SUPPLIED MATERIAL
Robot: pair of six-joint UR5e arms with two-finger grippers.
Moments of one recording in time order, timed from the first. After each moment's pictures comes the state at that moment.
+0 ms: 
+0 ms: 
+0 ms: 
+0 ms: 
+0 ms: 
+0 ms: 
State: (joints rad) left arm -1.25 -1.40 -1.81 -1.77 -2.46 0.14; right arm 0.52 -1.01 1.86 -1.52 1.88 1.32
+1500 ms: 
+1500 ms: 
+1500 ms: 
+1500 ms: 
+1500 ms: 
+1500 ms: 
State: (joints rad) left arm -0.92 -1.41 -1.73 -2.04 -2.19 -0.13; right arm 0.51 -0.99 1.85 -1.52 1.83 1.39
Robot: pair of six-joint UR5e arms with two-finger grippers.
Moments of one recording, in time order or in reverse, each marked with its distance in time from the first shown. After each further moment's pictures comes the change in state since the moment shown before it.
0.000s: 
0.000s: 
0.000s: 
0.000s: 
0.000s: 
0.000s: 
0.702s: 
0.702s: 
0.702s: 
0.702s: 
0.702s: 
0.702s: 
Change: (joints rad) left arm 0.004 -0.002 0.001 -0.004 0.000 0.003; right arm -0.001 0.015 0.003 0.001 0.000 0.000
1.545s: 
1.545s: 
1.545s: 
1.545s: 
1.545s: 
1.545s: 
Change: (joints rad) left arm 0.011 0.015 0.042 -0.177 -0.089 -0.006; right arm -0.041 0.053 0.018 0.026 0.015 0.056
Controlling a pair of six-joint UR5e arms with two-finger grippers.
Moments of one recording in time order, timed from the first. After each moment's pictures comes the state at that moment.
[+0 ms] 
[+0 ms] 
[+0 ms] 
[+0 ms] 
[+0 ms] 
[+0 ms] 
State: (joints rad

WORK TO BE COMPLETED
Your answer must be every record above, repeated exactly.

TASK SOLUTION
Robot: pair of six-joint UR5e arms with two-finger grippers.
Moments of one recording in time order, timed from the first. After each moment's pictures comes the state at that moment.
+0 ms: 
+0 ms: 
+0 ms: 
+0 ms: 
+0 ms: 
+0 ms: 
State: (joints rad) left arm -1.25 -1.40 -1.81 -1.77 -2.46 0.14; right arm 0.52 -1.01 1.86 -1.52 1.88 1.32
+1500 ms: 
+1500 ms: 
+1500 ms: 
+1500 ms: 
+1500 ms: 
+1500 ms: 
State: (joints rad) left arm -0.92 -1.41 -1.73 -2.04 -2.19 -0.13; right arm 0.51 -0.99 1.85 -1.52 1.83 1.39
Robot: pair of six-joint UR5e arms with two-finger grippers.
Moments of one recording, in time order or in reverse, each marked with its distance in time from the first shown. After each further moment's pictures comes the change in state since the moment shown before it.
0.000s: 
0.000s: 
0.000s: 
0.000s: 
0.000s: 
0.000s: 
0.702s: 
0.702s: 
0.702s: 
0.702s: 
0.702s: 
0.702s: 
Change: (joints rad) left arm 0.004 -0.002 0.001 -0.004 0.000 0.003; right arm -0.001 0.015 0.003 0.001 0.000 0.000
1.545s: 
1.545s: 
1.545s: 
1.545s: 
1.545s: 
1.545s: 
Change: (joints rad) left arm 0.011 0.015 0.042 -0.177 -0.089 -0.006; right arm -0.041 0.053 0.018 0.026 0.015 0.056
Controlling a pair of six-joint UR5e arms with two-finger grippers.
Moments of one recording in time order, timed from the first. After each moment's pictures comes the state at that moment.
[+0 ms] 
[+0 ms] 
[+0 ms] 
[+0 ms] 
[+0 ms] 
[+0 ms] 
State: (joints rad

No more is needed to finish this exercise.